Could you write out the data that follows, exactly and in full?
· · ·
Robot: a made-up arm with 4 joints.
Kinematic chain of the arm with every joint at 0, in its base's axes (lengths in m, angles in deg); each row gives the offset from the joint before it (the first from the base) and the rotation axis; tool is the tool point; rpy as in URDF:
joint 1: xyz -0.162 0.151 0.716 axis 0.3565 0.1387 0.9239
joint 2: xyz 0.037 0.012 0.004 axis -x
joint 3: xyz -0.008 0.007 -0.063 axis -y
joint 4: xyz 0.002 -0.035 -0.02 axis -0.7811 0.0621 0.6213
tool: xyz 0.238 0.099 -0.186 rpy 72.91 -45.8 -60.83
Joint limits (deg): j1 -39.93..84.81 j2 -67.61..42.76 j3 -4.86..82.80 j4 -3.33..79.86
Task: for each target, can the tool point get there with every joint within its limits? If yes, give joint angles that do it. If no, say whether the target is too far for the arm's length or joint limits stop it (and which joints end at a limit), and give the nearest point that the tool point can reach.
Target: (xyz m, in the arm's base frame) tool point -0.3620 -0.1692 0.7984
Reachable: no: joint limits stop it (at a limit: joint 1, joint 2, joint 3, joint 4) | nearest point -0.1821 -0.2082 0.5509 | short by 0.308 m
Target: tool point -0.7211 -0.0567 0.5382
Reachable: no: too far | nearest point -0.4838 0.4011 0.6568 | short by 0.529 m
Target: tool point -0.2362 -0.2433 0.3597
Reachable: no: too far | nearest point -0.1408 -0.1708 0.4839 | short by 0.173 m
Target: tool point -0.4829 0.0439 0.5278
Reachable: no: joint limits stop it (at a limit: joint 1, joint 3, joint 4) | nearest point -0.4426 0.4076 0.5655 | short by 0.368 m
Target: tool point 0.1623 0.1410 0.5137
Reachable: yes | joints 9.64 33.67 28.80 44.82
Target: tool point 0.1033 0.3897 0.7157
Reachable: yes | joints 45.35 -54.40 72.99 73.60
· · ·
Solution below:
Robot: a made-up arm with 4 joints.
Kinematic chain of the arm with every joint at 0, in its base's axes (lengths in m, angles in deg); each row gives the offset from the joint before it (the first from the base) and the rotation axis; tool is the tool point; rpy as in URDF:
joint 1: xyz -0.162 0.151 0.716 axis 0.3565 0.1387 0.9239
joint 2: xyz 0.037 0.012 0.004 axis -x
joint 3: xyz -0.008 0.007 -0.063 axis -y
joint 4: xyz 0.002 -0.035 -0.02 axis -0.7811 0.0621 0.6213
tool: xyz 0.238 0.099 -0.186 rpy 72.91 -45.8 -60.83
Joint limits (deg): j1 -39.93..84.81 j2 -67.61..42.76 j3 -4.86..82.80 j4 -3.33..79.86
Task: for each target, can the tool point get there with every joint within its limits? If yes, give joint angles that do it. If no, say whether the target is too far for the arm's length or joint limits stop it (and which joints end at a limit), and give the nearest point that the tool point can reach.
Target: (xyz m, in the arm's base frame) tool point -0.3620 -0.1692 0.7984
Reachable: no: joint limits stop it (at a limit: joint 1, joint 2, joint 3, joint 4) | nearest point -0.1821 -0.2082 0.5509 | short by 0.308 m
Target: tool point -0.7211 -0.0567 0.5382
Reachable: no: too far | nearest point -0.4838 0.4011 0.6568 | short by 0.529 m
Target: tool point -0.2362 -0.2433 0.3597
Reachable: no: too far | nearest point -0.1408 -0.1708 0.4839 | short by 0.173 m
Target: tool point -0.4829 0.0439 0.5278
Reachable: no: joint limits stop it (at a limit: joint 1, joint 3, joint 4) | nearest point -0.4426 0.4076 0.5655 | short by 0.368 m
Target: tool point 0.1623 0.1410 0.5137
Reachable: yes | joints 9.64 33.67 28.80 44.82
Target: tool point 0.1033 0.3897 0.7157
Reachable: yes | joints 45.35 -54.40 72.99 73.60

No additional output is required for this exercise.